I'm glad your path turned back towards God....You are such a blessing to so many. I enjoy reading your blog and gain so much from it! Many hugs to you today. :)Ginger

Jacque. said...

Kim. I really don't know what to say. I'm so happy you are where you are today, because you inspire me so much. Our Father is the most awesome Father! Thank Him for being with you...and thank you for sharing this.

Lynn said...

What a powerful story, Kim. That must have been so hard to lose your mom at such a young age.

Lisa said...

That was a powerful testimony. Thank you for sharing. It must have been hard to lose your mom. It's amazing how He can save us, and thank goodness that He does.

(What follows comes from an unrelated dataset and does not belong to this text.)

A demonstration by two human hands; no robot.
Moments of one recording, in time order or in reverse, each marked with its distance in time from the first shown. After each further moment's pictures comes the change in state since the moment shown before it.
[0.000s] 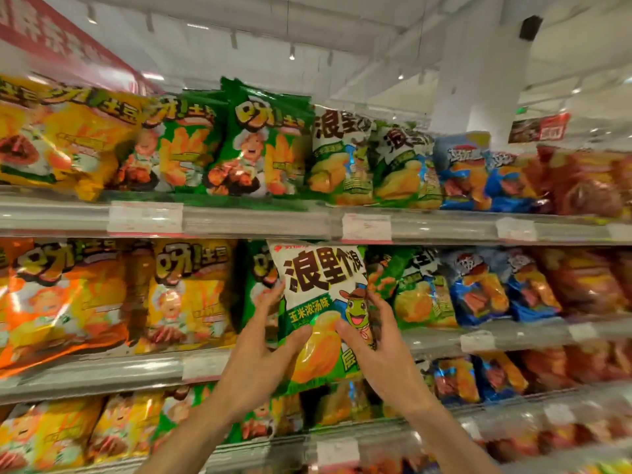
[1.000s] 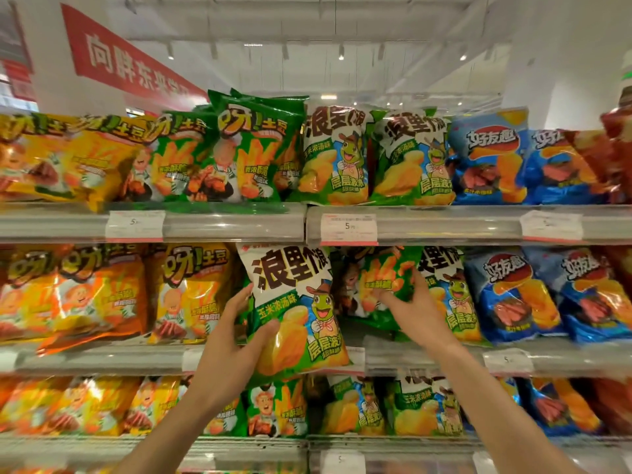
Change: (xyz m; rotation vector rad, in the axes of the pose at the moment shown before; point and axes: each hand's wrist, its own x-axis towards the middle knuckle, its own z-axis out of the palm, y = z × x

Before my cousin-in-law gave me the Left Behind series to read and asked me to go to church with her, I was so lost. I see it now, now naive I was thinking that I thought I knew everything.

I was even dabbling in witchcraft before she came along. It scares me to think, how lost I was.

I remember one evening after several months of going to church with her, I told me husband, "I want to be saved, but I don't want to give up control to Jesus."

My dh in his infinite wisdom said, "What makes you think that you were ever in control. Jesus was just there all the way."